Please make an exact copy of the lines from the one holding "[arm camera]" through the end of the data, both ends included, with no pictures.

——————

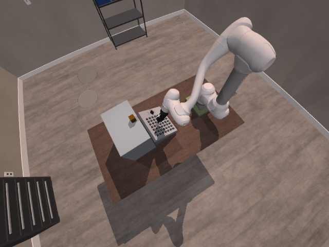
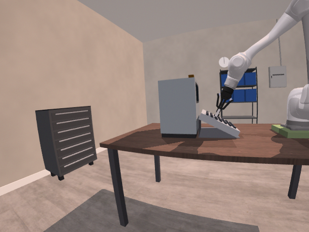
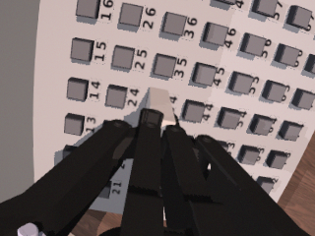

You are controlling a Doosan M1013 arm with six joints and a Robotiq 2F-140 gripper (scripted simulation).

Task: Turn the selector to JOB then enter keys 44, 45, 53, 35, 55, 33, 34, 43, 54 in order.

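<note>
Now: the key 44 20 mm behind my hand and 40 mm below it. From my hand the other things lie so: black selector knob 10 mm behind, 170 mm to the right, 30 mm below; sloped keypad 10 mm ahead, 50 mm to the right, 80 mm below.
</note>
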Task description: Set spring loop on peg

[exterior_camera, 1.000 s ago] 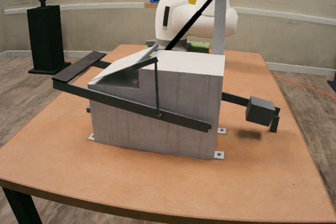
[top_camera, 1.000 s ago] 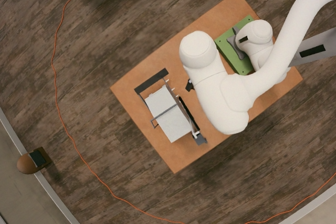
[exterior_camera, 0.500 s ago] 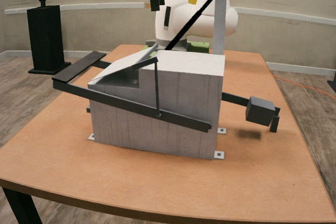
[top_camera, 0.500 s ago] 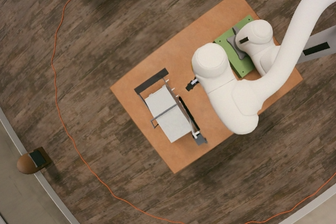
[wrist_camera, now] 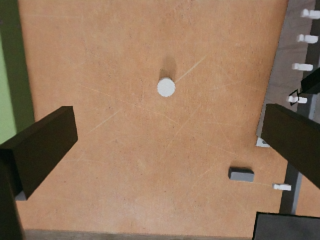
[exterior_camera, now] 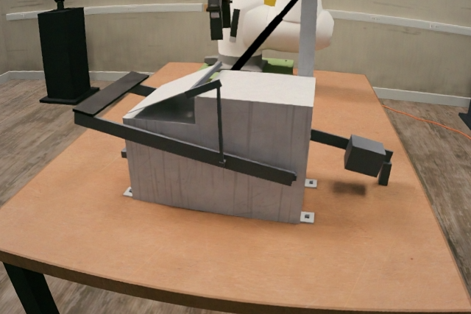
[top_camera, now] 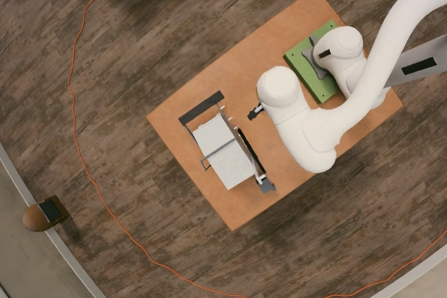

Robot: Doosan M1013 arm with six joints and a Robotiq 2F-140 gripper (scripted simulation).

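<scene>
Right now my hand is 240 mm above the steel test weight. Round my hand: grey block: 180 mm ahead, 180 mm to the right, 260 mm below; dark block: 190 mm ahead, 400 mm to the left, 240 mm below.
</scene>
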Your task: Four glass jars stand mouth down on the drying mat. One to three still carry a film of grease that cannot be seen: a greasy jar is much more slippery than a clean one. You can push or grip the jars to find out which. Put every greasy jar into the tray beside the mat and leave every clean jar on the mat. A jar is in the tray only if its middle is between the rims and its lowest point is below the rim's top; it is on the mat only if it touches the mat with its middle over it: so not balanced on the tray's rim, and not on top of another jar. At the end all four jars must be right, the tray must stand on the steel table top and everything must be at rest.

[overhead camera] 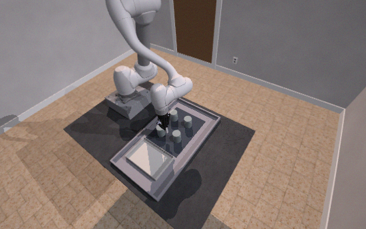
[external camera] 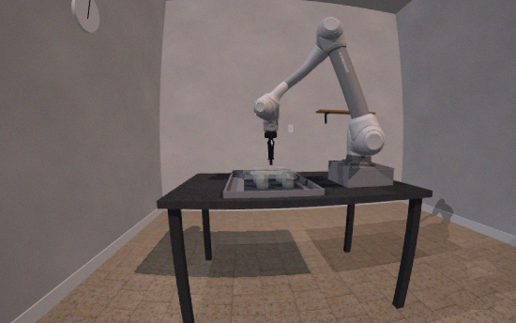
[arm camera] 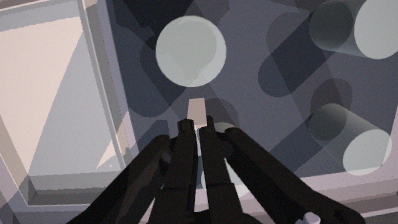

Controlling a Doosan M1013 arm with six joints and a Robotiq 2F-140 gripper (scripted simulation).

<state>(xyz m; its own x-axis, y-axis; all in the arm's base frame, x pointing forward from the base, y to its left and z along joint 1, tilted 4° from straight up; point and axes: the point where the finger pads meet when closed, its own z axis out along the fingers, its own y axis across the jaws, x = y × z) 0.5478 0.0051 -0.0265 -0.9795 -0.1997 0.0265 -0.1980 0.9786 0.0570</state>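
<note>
Now: the dark drying mat 110 mm to the left of my hand, 100 mm below it and 10 mm behind it. From my hand the other things lie so: tray: 210 mm to the right, 100 mm below, 50 mm ahead.
</note>
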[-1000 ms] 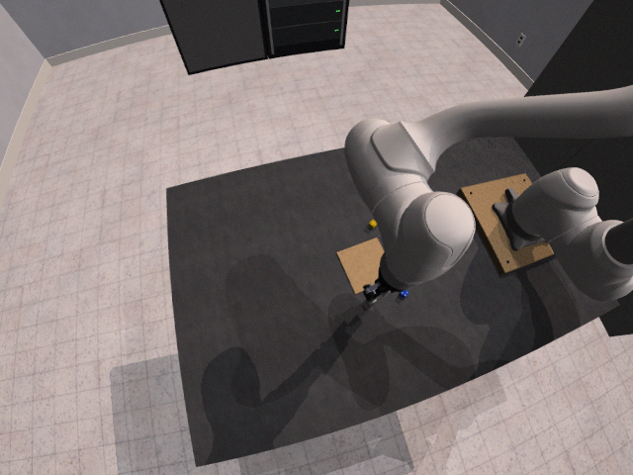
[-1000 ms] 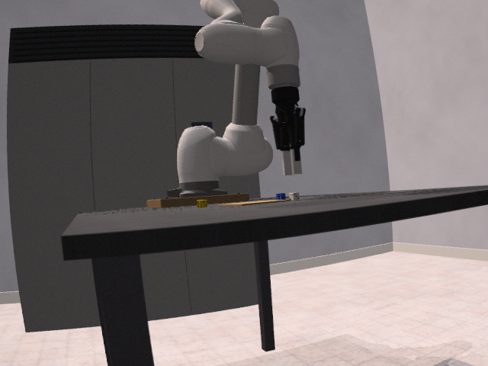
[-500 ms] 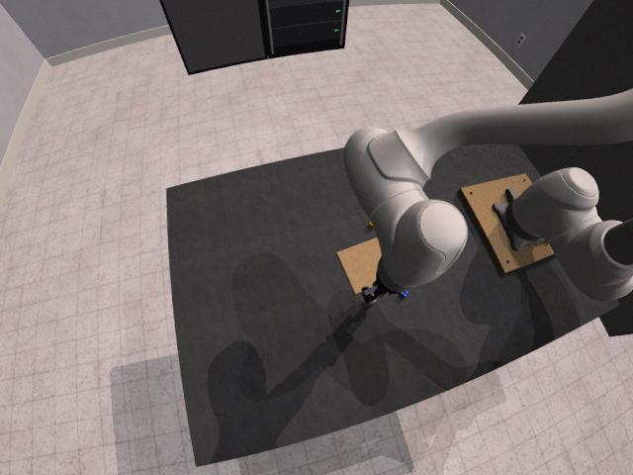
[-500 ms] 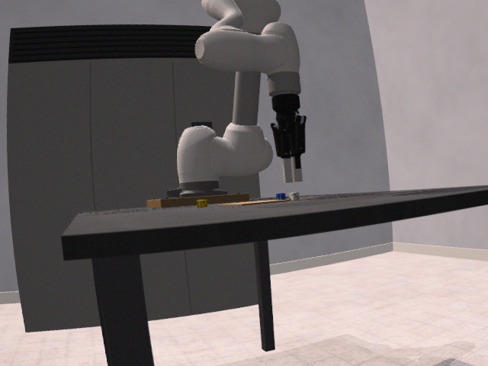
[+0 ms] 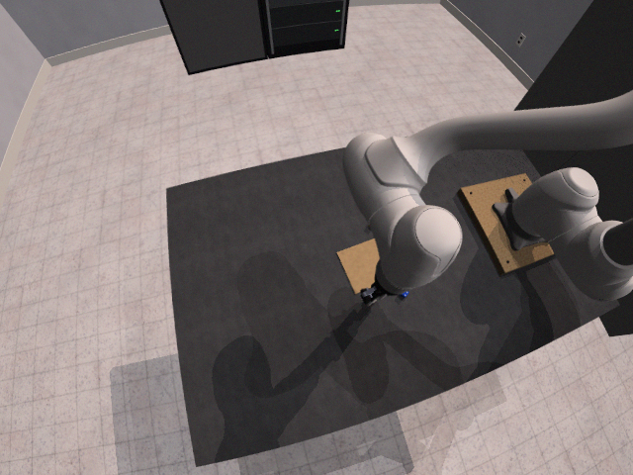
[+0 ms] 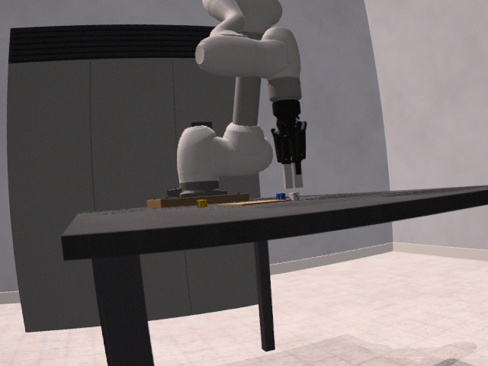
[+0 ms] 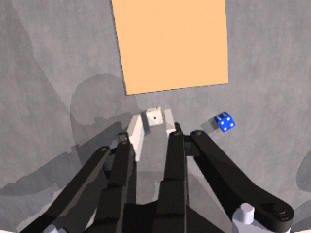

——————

__EXPECTED ANSWER__.
[arm camera] 

Controlling a Doosan M1013 arm with six joints and a Robotiq 2F-140 gripper (scripted simulation).

<state>(xyz m; its own x-axis, y-axis; all in the arm's base frame, x pointing forward from the base, y to its left and z along joint 1, tilted 4° from straight up; point and axes: the point where the finger pads meet when closed, its own z axis out along the fingers, its own y axis across the jaws, x = y × z) 0.5478 0.0051 -0.0265 -0.9795 -0.1997 0.0265 -0.1980 0.9786 0.0570</state>
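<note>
Now: the dark drying mat 110 mm to the left of my hand, 100 mm below it and 10 mm behind it. From my hand the other things lie so: tray: 210 mm to the right, 100 mm below, 50 mm ahead.
</note>
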[-1000 ms] 
[-1000 ms] 
[-500 ms] 
[-500 ms] 
[+0 ms] 
[+0 ms] 
[+0 ms] 

The complete answer has been presented.